## Exercise
Can you reproduce the data beneath, keeping every line exact?

## Excerpted data
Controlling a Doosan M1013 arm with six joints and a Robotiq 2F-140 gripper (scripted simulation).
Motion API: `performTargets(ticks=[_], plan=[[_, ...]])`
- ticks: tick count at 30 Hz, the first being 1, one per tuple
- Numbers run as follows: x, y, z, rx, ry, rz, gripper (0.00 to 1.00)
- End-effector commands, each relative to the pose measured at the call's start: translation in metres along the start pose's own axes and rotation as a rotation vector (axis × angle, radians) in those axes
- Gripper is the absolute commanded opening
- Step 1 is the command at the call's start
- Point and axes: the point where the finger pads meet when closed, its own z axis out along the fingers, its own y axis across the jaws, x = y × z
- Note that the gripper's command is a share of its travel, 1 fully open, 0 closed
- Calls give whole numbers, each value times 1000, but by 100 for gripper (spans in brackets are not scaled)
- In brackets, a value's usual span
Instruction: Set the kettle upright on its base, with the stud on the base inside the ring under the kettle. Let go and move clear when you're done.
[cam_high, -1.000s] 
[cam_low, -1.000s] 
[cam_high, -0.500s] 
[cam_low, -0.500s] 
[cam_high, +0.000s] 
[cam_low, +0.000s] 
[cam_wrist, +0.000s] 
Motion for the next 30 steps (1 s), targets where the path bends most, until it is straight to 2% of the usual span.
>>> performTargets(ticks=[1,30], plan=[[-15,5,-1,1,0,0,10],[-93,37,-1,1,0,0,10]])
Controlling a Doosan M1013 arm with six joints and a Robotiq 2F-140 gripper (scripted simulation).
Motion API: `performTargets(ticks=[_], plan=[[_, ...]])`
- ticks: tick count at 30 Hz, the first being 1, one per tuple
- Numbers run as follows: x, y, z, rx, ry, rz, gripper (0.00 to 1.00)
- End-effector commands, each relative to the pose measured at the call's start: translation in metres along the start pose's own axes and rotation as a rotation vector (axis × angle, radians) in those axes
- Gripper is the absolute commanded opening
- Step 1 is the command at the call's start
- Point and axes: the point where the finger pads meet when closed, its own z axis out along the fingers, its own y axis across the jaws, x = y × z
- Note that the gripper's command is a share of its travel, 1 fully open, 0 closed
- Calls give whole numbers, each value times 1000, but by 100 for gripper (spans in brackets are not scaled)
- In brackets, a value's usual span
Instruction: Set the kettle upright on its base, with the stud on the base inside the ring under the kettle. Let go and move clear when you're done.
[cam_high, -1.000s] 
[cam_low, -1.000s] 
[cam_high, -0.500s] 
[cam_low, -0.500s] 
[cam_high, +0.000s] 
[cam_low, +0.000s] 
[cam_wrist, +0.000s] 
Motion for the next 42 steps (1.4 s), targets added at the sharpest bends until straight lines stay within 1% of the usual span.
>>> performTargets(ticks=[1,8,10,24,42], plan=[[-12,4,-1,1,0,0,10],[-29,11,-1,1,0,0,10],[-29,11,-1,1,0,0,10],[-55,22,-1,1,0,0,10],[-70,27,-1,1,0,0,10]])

## Solved problem
Controlling a Doosan M1013 arm with six joints and a Robotiq 2F-140 gripper (scripted simulation).
Motion API: `performTargets(ticks=[_], plan=[[_, ...]])`
- ticks: tick count at 30 Hz, the first being 1, one per tuple
- Numbers run as follows: x, y, z, rx, ry, rz, gripper (0.00 to 1.00)
- End-effector commands, each relative to the pose measured at the call's start: translation in metres along the start pose's own axes and rotation as a rotation vector (axis × angle, radians) in those axes
- Gripper is the absolute commanded opening
- Step 1 is the command at the call's start
- Point and axes: the point where the finger pads meet when closed, its own z axis out along the fingers, its own y axis across the jaws, x = y × z
- Note that the gripper's command is a share of its travel, 1 fully open, 0 closed
- Calls give whole numbers, each value times 1000, but by 100 for gripper (spans in brackets are not scaled)
- In brackets, a value's usual span
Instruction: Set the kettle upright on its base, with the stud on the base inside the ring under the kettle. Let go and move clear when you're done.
[cam_high, -1.000s] 
[cam_low, -1.000s] 
[cam_high, -0.500s] 
[cam_low, -0.500s] 
[cam_high, +0.000s] 
[cam_low, +0.000s] 
[cam_wrist, +0.000s] 
Motion for the next 30 steps (1 s), targets where the path bends most, until it is straight to 2% of the usual span.
>>> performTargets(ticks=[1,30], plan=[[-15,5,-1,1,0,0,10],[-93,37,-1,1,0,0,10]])
Controlling a Doosan M1013 arm with six joints and a Robotiq 2F-140 gripper (scripted simulation).
Motion API: `performTargets(ticks=[_], plan=[[_, ...]])`
- ticks: tick count at 30 Hz, the first being 1, one per tuple
- Numbers run as follows: x, y, z, rx, ry, rz, gripper (0.00 to 1.00)
- End-effector commands, each relative to the pose measured at the call's start: translation in metres along the start pose's own axes and rotation as a rotation vector (axis × angle, radians) in those axes
- Gripper is the absolute commanded opening
- Step 1 is the command at the call's start
- Point and axes: the point where the finger pads meet when closed, its own z axis out along the fingers, its own y axis across the jaws, x = y × z
- Note that the gripper's command is a share of its travel, 1 fully open, 0 closed
- Calls give whole numbers, each value times 1000, but by 100 for gripper (spans in brackets are not scaled)
- In brackets, a value's usual span
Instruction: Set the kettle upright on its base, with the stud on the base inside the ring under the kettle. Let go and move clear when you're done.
[cam_high, -1.000s] 
[cam_low, -1.000s] 
[cam_high, -0.500s] 
[cam_low, -0.500s] 
[cam_high, +0.000s] 
[cam_low, +0.000s] 
[cam_wrist, +0.000s] 
Motion for the next 42 steps (1.4 s), targets added at the sharpest bends until straight lines stay within 1% of the usual span.
>>> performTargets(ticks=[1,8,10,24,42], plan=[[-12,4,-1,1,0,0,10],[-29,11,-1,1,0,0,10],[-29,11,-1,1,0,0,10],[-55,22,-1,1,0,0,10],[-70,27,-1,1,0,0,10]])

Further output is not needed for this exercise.